### [TASK INSTRUCTIONS]
The string "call" appears in some lines of the data. Report how many, with no other words.

### [MATERIAL TO PROCESS]
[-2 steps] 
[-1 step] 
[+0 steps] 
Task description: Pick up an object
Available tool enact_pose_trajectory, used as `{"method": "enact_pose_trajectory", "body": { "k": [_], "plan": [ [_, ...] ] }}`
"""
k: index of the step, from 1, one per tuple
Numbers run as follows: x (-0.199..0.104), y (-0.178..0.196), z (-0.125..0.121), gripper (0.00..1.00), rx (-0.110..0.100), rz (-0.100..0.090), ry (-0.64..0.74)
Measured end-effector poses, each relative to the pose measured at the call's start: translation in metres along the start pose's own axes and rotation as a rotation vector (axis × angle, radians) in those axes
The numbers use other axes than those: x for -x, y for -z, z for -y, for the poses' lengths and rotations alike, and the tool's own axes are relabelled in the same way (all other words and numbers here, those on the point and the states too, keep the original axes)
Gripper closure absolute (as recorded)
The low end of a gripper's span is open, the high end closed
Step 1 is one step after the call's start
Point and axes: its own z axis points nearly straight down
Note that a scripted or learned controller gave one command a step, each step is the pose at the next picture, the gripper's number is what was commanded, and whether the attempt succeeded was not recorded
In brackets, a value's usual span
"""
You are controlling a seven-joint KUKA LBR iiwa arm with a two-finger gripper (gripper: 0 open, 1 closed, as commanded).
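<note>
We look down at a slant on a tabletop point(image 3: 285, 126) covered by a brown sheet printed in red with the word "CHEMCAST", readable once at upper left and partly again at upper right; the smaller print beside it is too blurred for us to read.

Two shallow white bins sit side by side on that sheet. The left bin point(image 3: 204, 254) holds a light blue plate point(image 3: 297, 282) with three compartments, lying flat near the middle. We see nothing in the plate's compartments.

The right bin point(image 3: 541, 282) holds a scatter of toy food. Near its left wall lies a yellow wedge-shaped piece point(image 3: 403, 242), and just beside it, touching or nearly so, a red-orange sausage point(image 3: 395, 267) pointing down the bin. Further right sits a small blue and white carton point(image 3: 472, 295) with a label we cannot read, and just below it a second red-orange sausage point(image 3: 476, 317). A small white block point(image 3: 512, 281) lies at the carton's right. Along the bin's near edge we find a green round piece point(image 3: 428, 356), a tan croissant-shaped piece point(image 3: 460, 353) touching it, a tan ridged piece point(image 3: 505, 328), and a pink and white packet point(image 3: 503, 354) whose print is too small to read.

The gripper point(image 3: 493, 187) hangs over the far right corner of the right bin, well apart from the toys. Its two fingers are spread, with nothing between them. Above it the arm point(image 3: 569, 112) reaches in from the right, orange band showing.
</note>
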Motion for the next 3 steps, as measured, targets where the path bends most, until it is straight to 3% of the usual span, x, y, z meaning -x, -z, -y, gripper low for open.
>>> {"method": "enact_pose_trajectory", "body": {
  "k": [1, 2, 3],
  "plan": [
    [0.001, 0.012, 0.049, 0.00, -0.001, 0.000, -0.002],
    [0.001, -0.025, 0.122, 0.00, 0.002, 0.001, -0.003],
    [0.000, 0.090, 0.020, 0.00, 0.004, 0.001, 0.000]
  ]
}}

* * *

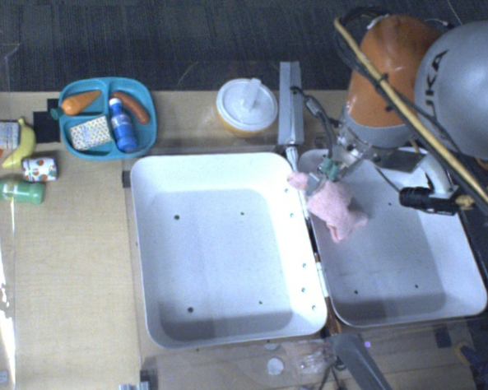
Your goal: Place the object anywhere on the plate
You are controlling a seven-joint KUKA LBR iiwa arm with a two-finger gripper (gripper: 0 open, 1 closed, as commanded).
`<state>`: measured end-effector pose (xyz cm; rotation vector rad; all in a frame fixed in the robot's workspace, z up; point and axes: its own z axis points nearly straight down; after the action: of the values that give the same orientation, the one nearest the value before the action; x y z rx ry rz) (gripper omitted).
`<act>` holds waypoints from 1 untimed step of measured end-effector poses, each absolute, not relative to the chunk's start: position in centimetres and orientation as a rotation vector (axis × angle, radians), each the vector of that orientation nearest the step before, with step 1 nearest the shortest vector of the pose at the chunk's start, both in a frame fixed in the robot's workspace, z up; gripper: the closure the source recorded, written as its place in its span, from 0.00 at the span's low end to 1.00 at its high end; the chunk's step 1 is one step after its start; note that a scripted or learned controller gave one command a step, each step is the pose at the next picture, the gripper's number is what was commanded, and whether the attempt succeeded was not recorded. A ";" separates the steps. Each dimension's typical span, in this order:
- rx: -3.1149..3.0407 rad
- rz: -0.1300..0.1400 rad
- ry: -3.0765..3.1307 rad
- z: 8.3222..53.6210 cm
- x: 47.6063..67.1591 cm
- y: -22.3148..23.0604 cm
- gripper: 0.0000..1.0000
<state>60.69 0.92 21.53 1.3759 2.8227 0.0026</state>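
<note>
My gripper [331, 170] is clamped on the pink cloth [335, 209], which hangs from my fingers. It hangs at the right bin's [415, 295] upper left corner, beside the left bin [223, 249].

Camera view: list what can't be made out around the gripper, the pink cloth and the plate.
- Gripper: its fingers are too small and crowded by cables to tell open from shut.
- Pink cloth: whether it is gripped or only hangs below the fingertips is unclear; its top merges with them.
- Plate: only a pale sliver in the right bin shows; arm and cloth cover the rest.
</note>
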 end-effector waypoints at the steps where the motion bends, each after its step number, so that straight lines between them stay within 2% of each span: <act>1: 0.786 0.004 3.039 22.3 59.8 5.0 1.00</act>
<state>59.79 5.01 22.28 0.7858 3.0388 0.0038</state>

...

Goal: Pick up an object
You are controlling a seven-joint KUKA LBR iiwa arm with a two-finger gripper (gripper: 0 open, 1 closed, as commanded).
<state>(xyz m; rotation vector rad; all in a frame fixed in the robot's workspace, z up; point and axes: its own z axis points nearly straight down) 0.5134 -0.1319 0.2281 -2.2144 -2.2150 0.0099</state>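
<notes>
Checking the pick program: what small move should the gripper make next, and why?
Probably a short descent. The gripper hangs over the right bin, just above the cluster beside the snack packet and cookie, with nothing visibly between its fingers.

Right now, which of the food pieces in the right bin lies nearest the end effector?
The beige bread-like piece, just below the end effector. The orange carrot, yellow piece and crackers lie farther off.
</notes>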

### [RESPONSE FOR THIS EXERCISE]
2